- [What is needed]: Pictures stay out of this copy; please retype only the lines from the start of the records through the line with "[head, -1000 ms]".
---------- Dataset excerpts ----------
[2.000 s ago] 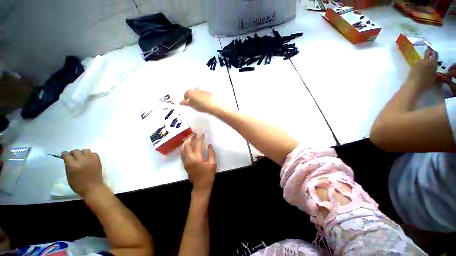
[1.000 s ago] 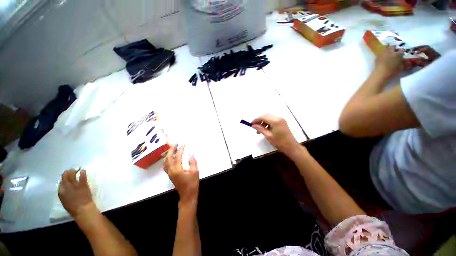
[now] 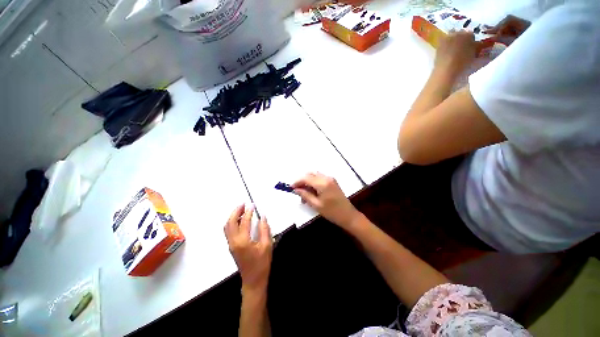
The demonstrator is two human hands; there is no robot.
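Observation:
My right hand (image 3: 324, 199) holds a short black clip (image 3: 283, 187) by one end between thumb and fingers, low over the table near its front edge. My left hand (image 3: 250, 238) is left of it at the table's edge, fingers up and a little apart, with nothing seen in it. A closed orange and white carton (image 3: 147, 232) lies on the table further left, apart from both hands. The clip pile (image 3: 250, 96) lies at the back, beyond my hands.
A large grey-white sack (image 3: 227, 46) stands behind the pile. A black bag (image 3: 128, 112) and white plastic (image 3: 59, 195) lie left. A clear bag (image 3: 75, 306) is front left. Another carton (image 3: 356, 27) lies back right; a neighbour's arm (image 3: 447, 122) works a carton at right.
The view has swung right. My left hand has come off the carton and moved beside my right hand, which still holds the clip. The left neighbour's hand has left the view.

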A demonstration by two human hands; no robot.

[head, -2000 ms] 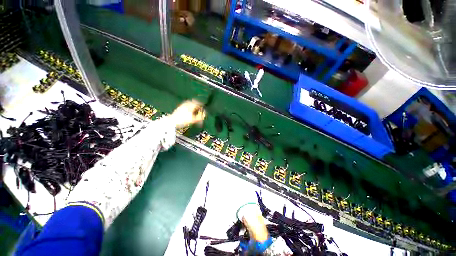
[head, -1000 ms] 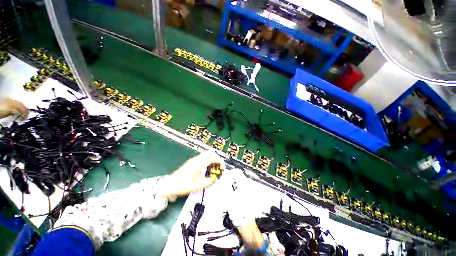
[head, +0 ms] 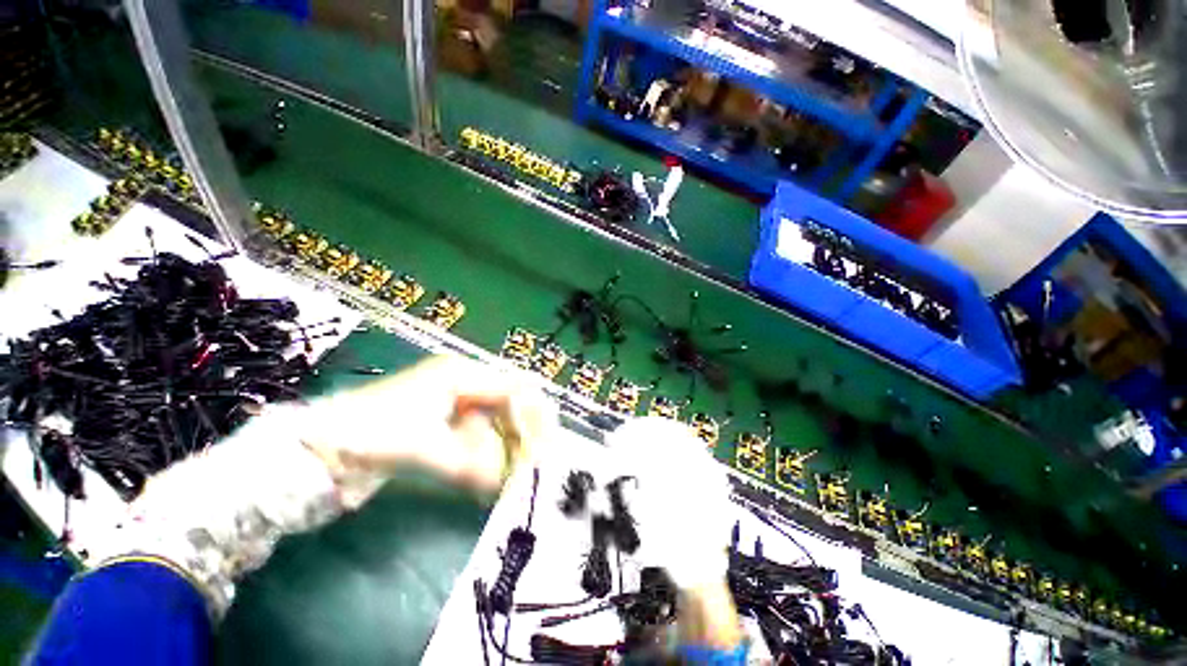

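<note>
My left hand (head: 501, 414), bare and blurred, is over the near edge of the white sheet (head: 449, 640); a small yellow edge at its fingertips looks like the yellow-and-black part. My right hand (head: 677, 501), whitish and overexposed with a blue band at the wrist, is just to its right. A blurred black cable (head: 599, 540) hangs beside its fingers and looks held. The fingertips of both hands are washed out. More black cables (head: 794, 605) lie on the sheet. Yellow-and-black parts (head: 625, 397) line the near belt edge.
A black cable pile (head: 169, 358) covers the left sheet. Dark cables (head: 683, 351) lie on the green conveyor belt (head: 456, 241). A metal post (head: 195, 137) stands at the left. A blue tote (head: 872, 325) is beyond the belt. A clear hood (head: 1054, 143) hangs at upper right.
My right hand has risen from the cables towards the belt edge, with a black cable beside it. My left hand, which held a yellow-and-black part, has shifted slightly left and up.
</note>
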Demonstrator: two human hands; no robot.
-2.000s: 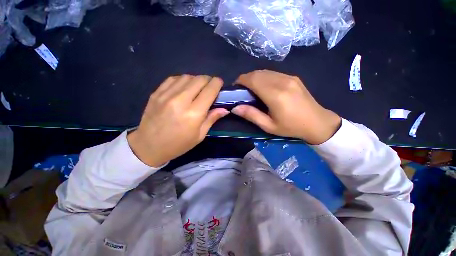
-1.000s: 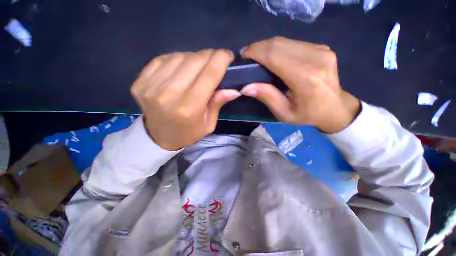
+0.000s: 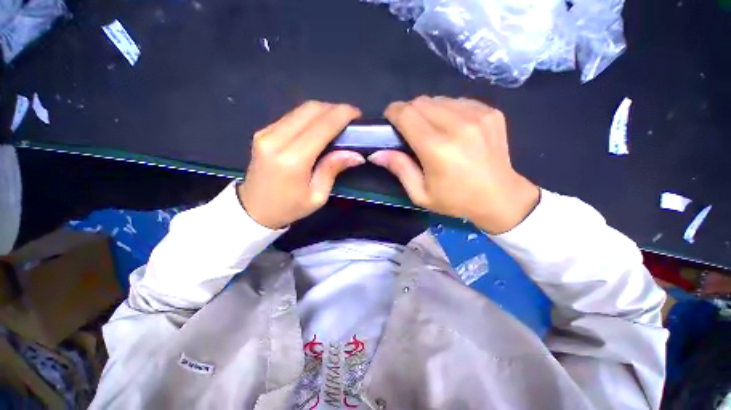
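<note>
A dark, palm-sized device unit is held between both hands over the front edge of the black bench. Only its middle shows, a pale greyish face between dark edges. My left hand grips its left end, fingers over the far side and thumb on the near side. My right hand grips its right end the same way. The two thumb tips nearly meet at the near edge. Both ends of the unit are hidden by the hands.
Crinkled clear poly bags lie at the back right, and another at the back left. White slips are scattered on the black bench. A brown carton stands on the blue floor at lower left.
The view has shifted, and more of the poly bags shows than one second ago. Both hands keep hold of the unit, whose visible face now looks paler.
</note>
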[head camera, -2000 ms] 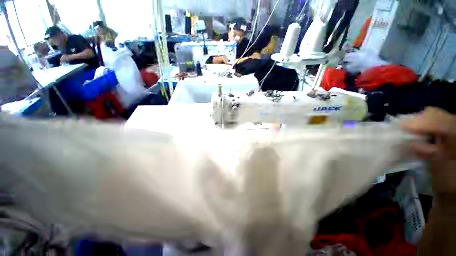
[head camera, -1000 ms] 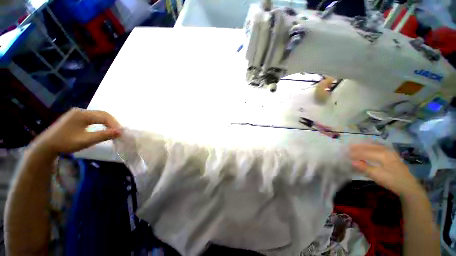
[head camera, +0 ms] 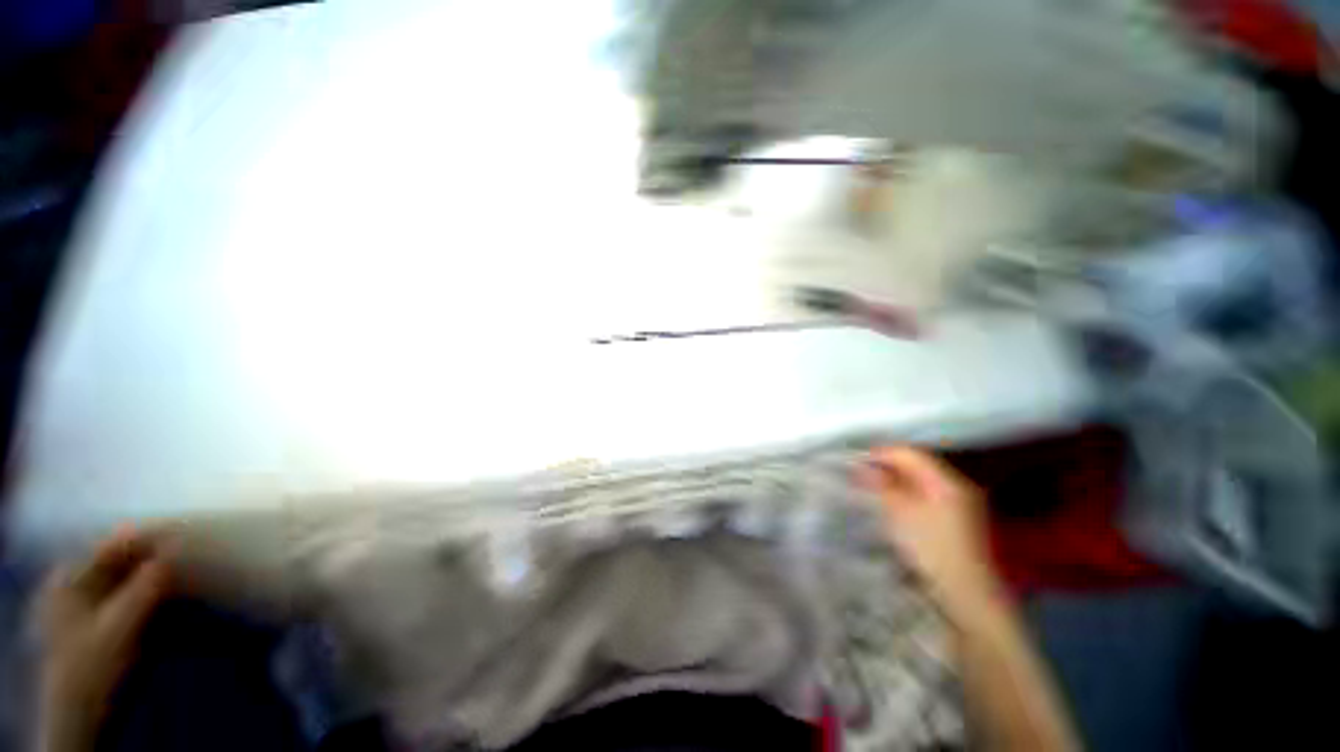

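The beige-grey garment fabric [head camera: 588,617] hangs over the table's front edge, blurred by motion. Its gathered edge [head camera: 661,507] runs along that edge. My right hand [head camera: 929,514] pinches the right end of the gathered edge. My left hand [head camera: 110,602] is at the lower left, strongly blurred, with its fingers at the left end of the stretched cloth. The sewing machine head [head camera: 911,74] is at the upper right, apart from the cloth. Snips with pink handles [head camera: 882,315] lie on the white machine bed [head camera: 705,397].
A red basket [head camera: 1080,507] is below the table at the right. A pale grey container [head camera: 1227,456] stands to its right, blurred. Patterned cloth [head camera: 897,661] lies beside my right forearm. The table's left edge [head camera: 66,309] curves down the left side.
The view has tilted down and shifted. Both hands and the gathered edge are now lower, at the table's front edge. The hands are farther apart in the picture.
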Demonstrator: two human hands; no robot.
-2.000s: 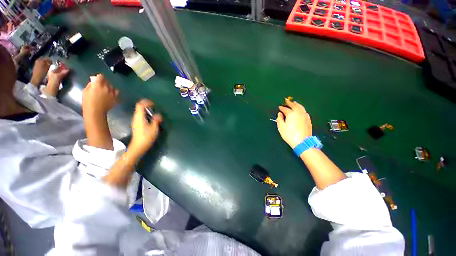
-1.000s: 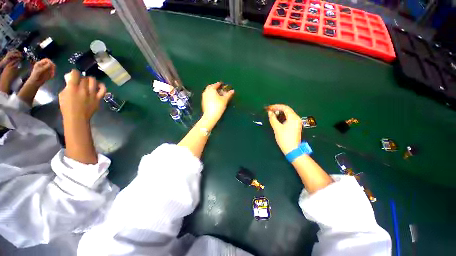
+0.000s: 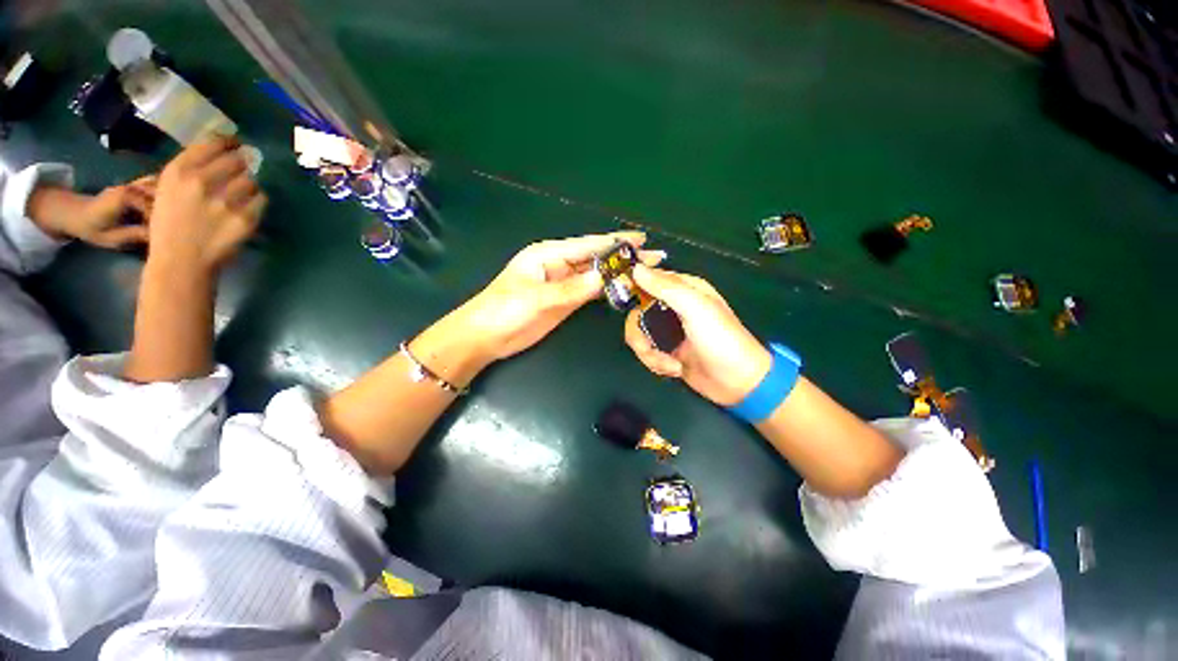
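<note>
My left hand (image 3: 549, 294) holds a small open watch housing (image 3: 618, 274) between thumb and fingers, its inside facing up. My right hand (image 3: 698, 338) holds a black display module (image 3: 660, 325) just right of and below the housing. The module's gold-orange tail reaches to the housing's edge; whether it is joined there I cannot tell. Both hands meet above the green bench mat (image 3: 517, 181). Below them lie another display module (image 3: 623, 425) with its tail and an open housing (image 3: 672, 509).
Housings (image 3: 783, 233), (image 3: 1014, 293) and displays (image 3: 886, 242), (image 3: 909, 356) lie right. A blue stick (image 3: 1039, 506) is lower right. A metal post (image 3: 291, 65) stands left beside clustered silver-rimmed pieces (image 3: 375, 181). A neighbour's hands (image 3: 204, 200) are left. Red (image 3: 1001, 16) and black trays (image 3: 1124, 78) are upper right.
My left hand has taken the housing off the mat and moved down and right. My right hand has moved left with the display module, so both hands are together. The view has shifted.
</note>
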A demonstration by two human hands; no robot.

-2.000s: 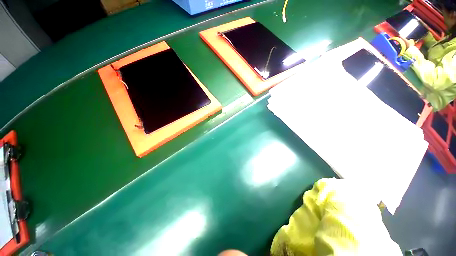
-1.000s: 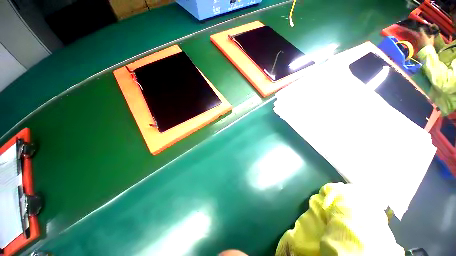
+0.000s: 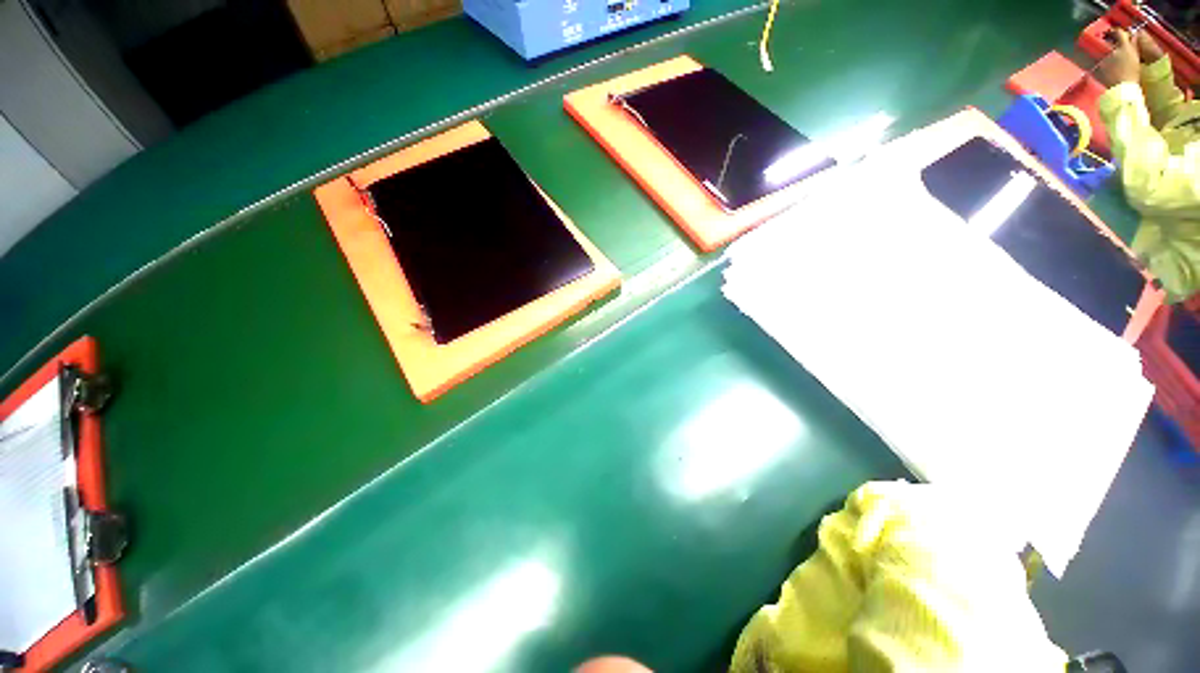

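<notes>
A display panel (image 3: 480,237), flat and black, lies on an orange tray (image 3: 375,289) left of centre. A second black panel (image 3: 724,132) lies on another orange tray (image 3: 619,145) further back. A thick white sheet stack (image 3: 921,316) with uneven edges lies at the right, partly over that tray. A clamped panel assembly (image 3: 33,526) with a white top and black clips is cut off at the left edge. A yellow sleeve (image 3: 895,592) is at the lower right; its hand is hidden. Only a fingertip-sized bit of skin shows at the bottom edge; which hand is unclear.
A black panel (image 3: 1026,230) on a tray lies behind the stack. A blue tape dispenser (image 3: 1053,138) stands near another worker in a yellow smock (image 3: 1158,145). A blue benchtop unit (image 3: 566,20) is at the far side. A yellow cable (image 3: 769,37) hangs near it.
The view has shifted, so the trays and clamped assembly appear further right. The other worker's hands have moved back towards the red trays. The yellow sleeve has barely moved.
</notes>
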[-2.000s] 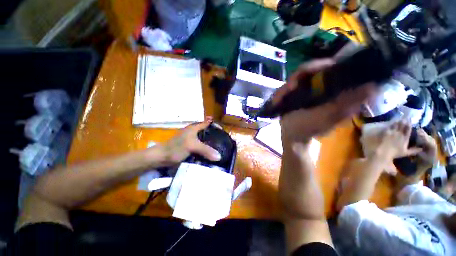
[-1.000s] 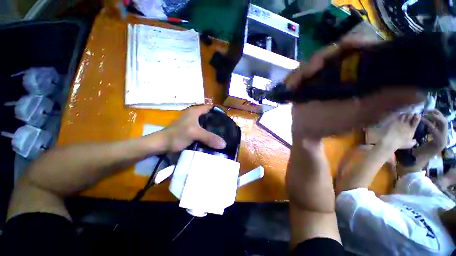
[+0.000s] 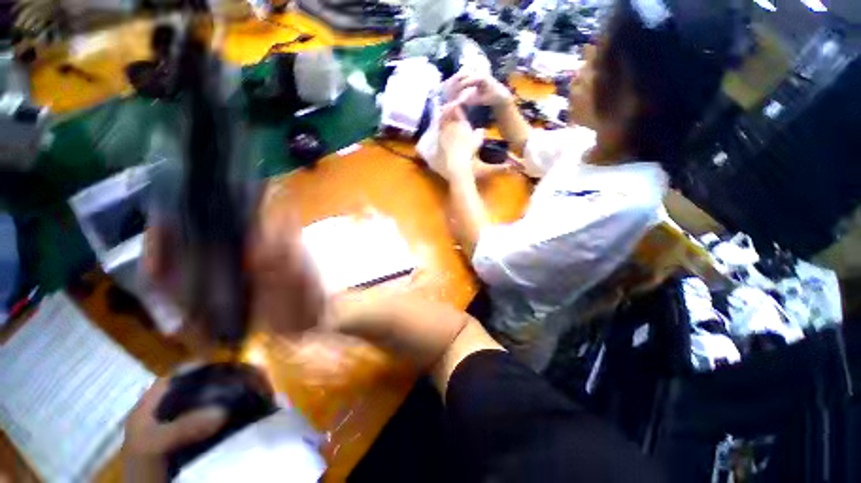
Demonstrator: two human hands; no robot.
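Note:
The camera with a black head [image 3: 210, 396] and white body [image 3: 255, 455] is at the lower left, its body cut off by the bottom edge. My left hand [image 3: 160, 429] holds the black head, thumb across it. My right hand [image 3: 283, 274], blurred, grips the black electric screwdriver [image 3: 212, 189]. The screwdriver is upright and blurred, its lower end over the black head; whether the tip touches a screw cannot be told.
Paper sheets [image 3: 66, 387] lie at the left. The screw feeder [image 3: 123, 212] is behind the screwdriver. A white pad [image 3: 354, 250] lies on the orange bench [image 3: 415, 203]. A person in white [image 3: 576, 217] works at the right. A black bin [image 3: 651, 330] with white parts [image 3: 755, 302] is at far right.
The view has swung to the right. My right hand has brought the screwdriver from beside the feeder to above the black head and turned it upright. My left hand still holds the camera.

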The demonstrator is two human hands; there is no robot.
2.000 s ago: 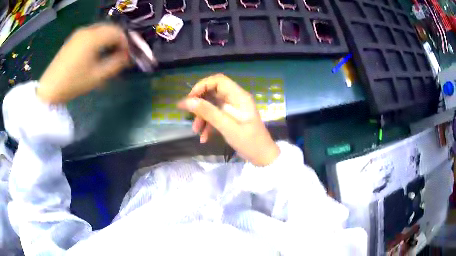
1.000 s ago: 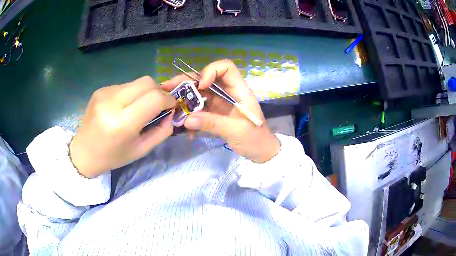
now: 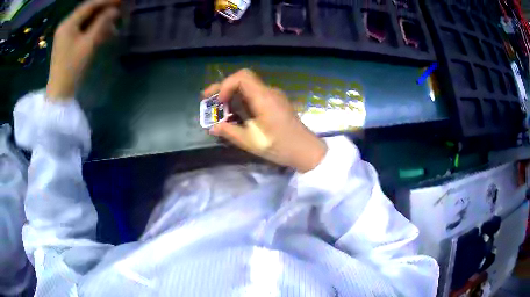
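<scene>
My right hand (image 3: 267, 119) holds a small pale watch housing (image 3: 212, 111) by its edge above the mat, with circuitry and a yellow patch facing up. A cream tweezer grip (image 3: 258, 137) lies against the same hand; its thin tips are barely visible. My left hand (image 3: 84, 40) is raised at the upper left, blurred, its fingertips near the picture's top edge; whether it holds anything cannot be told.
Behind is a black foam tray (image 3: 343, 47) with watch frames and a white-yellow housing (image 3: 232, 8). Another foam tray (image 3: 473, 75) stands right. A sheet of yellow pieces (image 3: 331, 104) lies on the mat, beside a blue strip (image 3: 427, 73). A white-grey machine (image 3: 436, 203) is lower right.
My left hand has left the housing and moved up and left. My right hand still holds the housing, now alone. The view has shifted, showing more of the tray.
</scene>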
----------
- [Your response]:
[2.000 s ago] 
[1.000 s ago] 
[now] 
The demonstrator is two human hands; there is no robot.
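Observation:
My right hand (image 3: 324, 199) holds a short black clip (image 3: 283, 187) by one end between thumb and fingers, low over the table near its front edge. My left hand (image 3: 250, 238) is left of it at the table's edge, fingers up and a little apart, with nothing seen in it. A closed orange and white carton (image 3: 147, 232) lies on the table further left, apart from both hands. The clip pile (image 3: 250, 96) lies at the back, beyond my hands.
A large grey-white sack (image 3: 227, 46) stands behind the pile. A black bag (image 3: 128, 112) and white plastic (image 3: 59, 195) lie left. A clear bag (image 3: 75, 306) is front left. Another carton (image 3: 356, 27) lies back right; a neighbour's arm (image 3: 447, 122) works a carton at right.
The view has swung right. My left hand has come off the carton and moved beside my right hand, which still holds the clip. The left neighbour's hand has left the view.
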
A demonstration by two human hands; no robot.

[head, -2000 ms] 
[head, -1000 ms] 

The answer to this exercise is complete.